We do consider growing and potential markets in this calculation. Researchers are always experimenting with new study designs. Likewise, the tech industry is exploding with new technologies. We make decisions to position ourselves today and for the future.
How soon will the issue be a blocker for any user in meeting their goals?
Sometimes we get a group of customers all at the same time. Sometimes we identify needs that won’t affect that group for several months. Those issues that will be a blocker tomorrow will get precedence.
For a long time, ProofPilot tended to focus on issues related to designing a study. We put less focus on data presentation and analytics. Our feeling was if it was hard to create a study … if participants don’t like joining, then data and analytics were pointless.

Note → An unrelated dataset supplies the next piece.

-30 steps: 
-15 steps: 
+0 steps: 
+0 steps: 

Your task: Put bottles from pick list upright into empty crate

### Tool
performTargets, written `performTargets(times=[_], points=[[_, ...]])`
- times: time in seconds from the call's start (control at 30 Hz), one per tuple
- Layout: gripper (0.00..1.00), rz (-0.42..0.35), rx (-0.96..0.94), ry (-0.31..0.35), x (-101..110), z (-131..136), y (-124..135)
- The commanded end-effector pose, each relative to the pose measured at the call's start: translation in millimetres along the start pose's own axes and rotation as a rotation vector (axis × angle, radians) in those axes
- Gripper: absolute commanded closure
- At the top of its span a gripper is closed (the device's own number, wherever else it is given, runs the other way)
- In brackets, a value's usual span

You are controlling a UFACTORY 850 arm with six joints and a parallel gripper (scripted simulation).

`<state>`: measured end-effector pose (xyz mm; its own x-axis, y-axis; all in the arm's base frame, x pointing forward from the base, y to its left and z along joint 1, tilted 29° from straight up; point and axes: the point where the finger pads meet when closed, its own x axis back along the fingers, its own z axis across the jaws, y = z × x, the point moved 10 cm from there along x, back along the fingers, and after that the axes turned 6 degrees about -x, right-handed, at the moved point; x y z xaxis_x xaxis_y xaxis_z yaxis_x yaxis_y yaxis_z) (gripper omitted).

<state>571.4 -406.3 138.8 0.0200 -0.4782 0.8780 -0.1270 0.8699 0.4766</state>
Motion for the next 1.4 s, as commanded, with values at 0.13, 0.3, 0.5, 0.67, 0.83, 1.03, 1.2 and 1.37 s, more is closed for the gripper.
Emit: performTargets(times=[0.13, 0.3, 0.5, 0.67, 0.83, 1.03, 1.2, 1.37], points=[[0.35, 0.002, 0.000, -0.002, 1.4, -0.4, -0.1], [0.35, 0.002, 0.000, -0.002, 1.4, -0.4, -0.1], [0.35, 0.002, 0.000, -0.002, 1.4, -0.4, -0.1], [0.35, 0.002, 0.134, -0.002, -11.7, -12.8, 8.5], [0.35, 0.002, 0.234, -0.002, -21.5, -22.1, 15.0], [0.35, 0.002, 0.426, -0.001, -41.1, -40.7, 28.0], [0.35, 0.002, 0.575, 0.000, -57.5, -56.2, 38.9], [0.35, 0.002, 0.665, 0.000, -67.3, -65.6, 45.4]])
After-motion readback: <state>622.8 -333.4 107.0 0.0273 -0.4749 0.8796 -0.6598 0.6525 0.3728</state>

Will it have on training and customer support?
There’s a lot that goes into this category. Will an update need us to update all our security documentation? Will many studies need an IRB update? Will a fix or feature allow more users to leverage ProofPilot without training? Will the issue reduce customer service ticket time, or the tickets entirely?
There are four important tasks at the beginning of every study. The study intro page, eligibility, main consent, and arm assignments. In the first version of ProofPilot, we had to tell people to add these tasks. We added fill in the blank placeholders as a default for every new study to clarify and reduce questions. Was this a request from anyone? No. Does ProofPilot work without it? Yes. However, it freed customer support time to deal with more unique issues.
Does it get us where we want to be?
Again, ProofPilot tends to be proactive. We identified more than ninety percent of the open issues and features we track. When we listen, we’re often considering how we address a broad problem in the industry. To do so, we’re often identifying whole sets of features few others are considering.
This combination approach allows us to pursue our broad goals. We learn from supporting our customers. We maintain the scalability of a software as a service infrastructure.